• [What to work on]:
Check the lines of the listing below for the word "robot", and state only how many have it.

• [Study material]:
[Start of section]
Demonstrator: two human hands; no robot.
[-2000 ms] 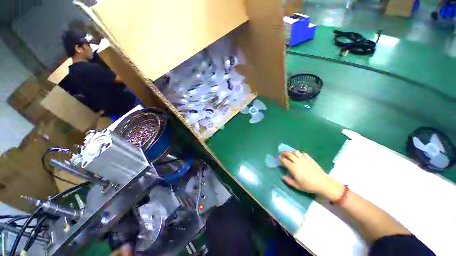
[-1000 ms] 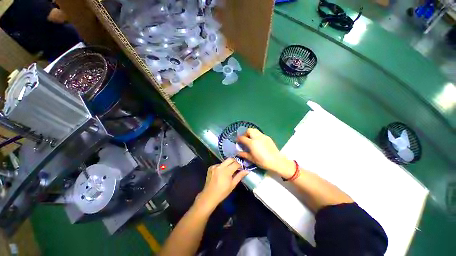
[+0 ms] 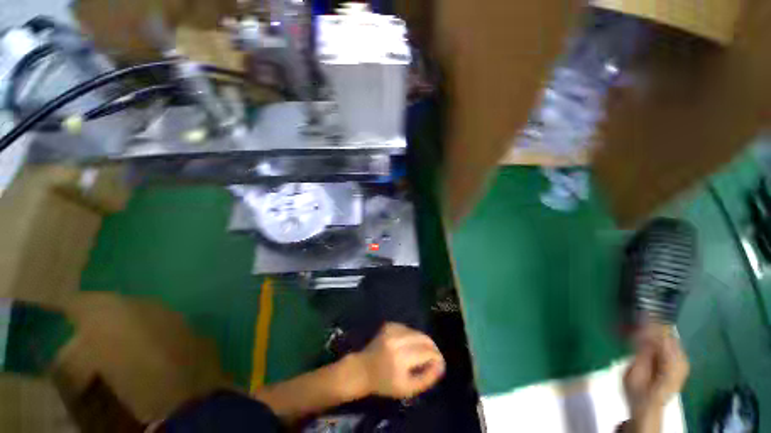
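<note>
The frame is motion-blurred. My right hand (image 3: 655,368), at the lower right, is at the near edge of a black slotted fan guard (image 3: 664,266) and appears to grip it. The guard is beside the carton's right wall; its inside is too blurred to read. My left hand (image 3: 401,362) is curled into a fist over the dark area of my lap, below the machine. A dark spot shows between its fingers; whether it holds something small is not clear. A whitish fan blade (image 3: 565,188) lies on the green surface at the carton's mouth.
The grey machine (image 3: 363,97) stands at upper left, with a silvery round fixture (image 3: 293,211) and a small red light. The carton (image 3: 520,84) holds whitish blades. A white board (image 3: 541,410) lies at the near edge. A dark fan head (image 3: 734,414) is cut off at lower right.
The view has swung left toward the machine. My hands have separated from the fan guard and blade they worked on together. My right hand has moved out to a guard beside the carton; my left has curled up.
</note>
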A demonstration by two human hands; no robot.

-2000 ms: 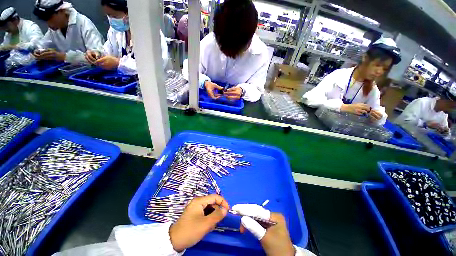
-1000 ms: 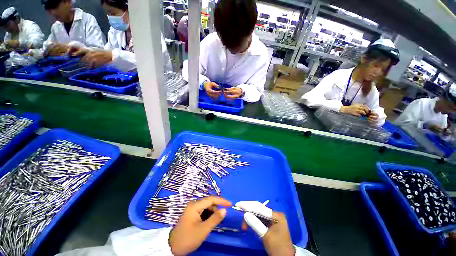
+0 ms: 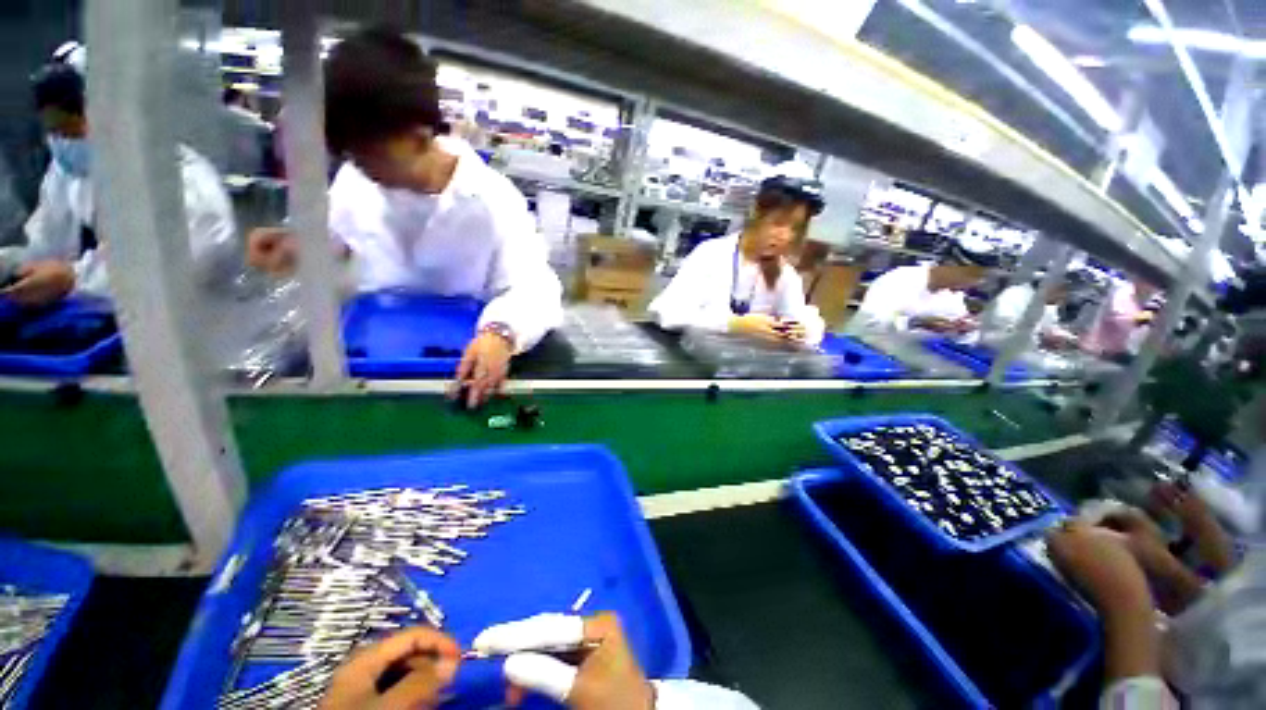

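Observation:
My left hand, bare, is at the bottom over the blue work tray, its thumb and fingertips curled close together; whether they hold anything is unclear. My right hand, with white covers on its fingers, is just to its right. A thin metal rod shows faintly at its fingertips, near the left fingertips; most of it is hidden. Many silver metal rods lie heaped in the left half of the tray. A short pale pin lies on the tray floor above my right hand.
A green conveyor runs beyond the tray. A person's hand reaches onto it beside small dark parts. At right, a tray of black and white parts rests on another blue tray. Another person's arms are beside them.
The view has swung right, so the work tray and my hands appear further left and lower. The person opposite has stretched a hand onto the conveyor. Arms now show at the far right.

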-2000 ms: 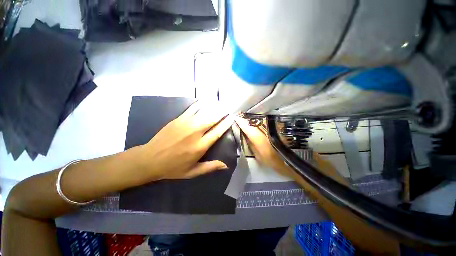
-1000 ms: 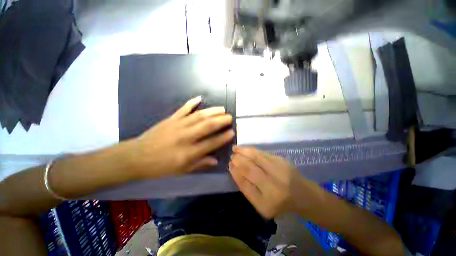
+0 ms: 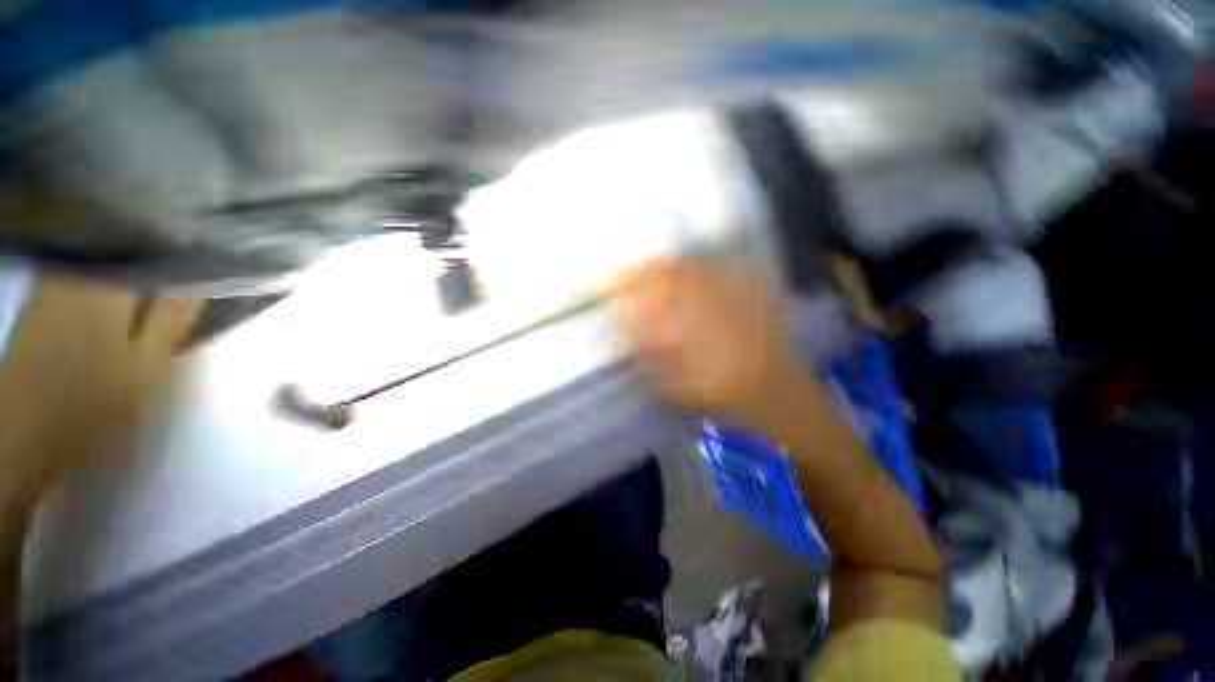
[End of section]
• [Written answer]:
2